• AIM OF THE EXERCISE
Every record must be written out once more, with nothing added or omitted.

#### SUPPLIED DATA ####

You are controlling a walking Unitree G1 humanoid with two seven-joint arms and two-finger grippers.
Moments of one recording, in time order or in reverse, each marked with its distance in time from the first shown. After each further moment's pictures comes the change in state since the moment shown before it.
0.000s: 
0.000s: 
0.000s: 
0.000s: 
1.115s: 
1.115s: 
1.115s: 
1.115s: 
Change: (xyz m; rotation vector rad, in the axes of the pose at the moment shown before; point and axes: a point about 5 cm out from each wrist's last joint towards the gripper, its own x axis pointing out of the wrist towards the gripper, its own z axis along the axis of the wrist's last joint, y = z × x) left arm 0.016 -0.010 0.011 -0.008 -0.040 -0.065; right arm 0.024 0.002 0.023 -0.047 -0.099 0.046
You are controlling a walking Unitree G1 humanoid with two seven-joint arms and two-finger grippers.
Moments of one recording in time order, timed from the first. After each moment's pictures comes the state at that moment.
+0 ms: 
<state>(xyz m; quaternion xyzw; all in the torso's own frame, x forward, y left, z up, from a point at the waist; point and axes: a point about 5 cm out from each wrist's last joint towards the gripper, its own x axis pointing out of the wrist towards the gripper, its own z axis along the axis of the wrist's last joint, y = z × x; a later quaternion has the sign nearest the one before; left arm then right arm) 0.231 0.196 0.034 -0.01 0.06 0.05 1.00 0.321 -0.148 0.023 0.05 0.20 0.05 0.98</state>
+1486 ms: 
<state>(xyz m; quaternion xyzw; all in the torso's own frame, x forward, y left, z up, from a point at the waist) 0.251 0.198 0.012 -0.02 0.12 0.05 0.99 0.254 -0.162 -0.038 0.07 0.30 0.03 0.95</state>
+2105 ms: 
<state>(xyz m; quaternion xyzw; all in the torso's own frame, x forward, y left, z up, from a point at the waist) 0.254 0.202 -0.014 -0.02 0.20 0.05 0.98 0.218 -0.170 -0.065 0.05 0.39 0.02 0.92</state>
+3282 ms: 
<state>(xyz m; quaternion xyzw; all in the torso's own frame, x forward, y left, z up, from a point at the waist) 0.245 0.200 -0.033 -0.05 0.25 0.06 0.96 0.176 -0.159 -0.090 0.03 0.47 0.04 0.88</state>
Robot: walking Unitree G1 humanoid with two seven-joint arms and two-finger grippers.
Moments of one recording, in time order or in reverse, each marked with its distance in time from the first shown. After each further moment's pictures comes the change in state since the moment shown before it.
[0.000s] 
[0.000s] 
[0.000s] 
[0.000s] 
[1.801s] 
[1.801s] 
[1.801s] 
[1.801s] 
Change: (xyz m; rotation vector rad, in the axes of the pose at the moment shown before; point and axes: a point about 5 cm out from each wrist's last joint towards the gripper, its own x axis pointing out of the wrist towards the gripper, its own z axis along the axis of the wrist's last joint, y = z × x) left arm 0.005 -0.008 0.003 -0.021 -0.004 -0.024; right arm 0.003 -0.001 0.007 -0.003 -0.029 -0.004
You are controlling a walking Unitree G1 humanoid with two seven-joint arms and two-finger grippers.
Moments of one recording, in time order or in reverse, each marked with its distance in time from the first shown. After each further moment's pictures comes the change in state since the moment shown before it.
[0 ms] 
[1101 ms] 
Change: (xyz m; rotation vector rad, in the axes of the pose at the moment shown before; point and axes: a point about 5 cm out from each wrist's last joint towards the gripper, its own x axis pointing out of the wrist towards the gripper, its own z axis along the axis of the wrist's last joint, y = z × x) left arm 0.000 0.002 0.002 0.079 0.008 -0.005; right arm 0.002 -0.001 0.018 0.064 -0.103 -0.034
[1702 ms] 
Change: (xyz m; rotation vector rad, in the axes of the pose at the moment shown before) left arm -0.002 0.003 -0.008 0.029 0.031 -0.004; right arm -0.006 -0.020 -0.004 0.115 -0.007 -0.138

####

• PROBLEM SOLUTION
You are controlling a walking Unitree G1 humanoid with two seven-joint arms and two-finger grippers.
Moments of one recording, in time order or in reverse, each marked with its distance in time from the first shown. After each further moment's pictures comes the change in state since the moment shown before it.
0.000s: 
0.000s: 
0.000s: 
0.000s: 
1.115s: 
1.115s: 
1.115s: 
1.115s: 
Change: (xyz m; rotation vector rad, in the axes of the pose at the moment shown before; point and axes: a point about 5 cm out from each wrist's last joint towards the gripper, its own x axis pointing out of the wrist towards the gripper, its own z axis along the axis of the wrist's last joint, y = z × x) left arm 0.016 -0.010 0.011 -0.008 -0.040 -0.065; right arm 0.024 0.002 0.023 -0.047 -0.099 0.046
You are controlling a walking Unitree G1 humanoid with two seven-joint arms and two-finger grippers.
Moments of one recording in time order, timed from the first. After each moment's pictures comes the state at that moment.
+0 ms: 
<state>(xyz m; quaternion xyzw; all in the torso's own frame, x forward, y left, z up, from a point at the waist; point and axes: a point about 5 cm out from each wrist's last joint towards the gripper, its own x axis pointing out of the wrist towards the gripper, its own z axis along the axis of the wrist's last joint, y = z × x; a later quaternion has the sign nearest the one before; left arm then right arm) 0.231 0.196 0.034 -0.01 0.06 0.05 1.00 0.321 -0.148 0.023 0.05 0.20 0.05 0.98</state>
+1486 ms: 
<state>(xyz m; quaternion xyzw; all in the torso's own frame, x forward, y left, z up, from a point at the waist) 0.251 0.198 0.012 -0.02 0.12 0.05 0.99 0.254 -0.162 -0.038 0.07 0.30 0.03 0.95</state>
+2105 ms: 
<state>(xyz m; quaternion xyzw; all in the torso's own frame, x forward, y left, z up, from a point at the waist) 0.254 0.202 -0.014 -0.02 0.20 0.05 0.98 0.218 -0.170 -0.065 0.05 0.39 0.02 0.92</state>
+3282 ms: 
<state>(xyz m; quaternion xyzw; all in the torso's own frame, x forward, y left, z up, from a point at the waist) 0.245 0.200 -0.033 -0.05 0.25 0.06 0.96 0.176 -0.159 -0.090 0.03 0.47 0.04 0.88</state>
Robot: walking Unitree G1 humanoid with two seven-joint arms and two-finger grippers.
Moments of one recording, in time order or in reverse, each marked with its distance in time from the first shown. After each further moment's pictures comes the change in state since the moment shown before it.
[0.000s] 
[0.000s] 
[0.000s] 
[0.000s] 
[1.801s] 
[1.801s] 
[1.801s] 
[1.801s] 
Change: (xyz m; rotation vector rad, in the axes of the pose at the moment shown before; point and axes: a point about 5 cm out from each wrist's last joint towards the gripper, its own x axis pointing out of the wrist towards the gripper, its own z axis along the axis of the wrist's last joint, y = z × x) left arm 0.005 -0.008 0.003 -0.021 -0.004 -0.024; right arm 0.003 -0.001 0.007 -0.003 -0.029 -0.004
You are controlling a walking Unitree G1 humanoid with two seven-joint arms and two-finger grippers.
Moments of one recording, in time order or in reverse, each marked with its distance in time from the first shown. After each further moment's pictures comes the change in state since the moment shown before it.
[0 ms] 
[1101 ms] 
Change: (xyz m; rotation vector rad, in the axes of the pose at the moment shown before; point and axes: a point about 5 cm out from each wrist's last joint towards the gripper, its own x axis pointing out of the wrist towards the gripper, its own z axis along the axis of the wrist's last joint, y = z × x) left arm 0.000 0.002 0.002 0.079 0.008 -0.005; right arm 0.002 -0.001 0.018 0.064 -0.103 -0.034
[1702 ms] 
Change: (xyz m; rotation vector rad, in the axes of the pose at the moment shown before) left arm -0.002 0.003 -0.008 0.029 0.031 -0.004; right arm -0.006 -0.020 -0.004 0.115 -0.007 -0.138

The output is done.